_TASK DIRECTIONS:_
Please write the data out once more, exactly as it is given.

##### SUPPLIED DATA

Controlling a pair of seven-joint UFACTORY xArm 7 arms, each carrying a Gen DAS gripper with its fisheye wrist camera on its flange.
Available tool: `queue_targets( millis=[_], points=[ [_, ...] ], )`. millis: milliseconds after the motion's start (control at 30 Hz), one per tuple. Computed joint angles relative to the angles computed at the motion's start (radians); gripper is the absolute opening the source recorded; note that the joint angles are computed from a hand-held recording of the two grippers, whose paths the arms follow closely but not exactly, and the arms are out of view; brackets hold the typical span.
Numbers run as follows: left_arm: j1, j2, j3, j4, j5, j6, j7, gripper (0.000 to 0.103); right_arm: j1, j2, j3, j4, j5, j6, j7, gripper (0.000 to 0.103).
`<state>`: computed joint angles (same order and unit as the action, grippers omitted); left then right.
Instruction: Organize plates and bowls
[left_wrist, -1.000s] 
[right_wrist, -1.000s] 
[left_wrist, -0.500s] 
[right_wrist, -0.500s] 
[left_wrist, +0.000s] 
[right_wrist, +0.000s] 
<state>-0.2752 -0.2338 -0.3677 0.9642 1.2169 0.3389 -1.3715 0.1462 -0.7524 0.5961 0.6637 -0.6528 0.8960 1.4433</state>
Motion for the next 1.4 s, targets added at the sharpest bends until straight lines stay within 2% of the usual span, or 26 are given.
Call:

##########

_EXERCISE RESPONSE:_
Controlling a pair of seven-joint UFACTORY xArm 7 arms, each carrying a Gen DAS gripper with its fisheye wrist camera on its flange.
Available tool: `queue_targets( millis=[_], points=[ [_, ...] ], )`. millis: milliseconds after the motion's start (control at 30 Hz), one per tuple. Computed joint angles relative to the angles computed at the motion's start (radians); gripper is the absolute opening the source recorded; note that the joint angles are computed from a hand-held recording of the two grippers, whose paths the arms follow closely but not exactly, and the arms are out of view; brackets hold the typical span.
Numbers run as follows: left_arm: j1, j2, j3, j4, j5, j6, j7, gripper (0.000 to 0.103); right_arm: j1, j2, j3, j4, j5, j6, j7, gripper (0.000 to 0.103).
`<state>`: computed joint angles (same order and unit as the action, grippers omitted); left then right.
Instruction: Organize plates and bowls
[left_wrist, -1.000s] 
[right_wrist, -1.000s] 
[left_wrist, -0.500s] 
[right_wrist, -0.500s] 
[left_wrist, +0.000s] 
[right_wrist, +0.000s] 
<state>-0.2752 -0.2338 -0.3677 0.9642 1.2169 0.3389 -1.3715 0.1462 -0.7524 0.5961 0.6637 -0.6528 0.8960 1.4433</state>
Motion for the next 1.4 s, targets added at the sharpest bends until straight lines stay within 2% of the usual span, or 26 are given.
Call:

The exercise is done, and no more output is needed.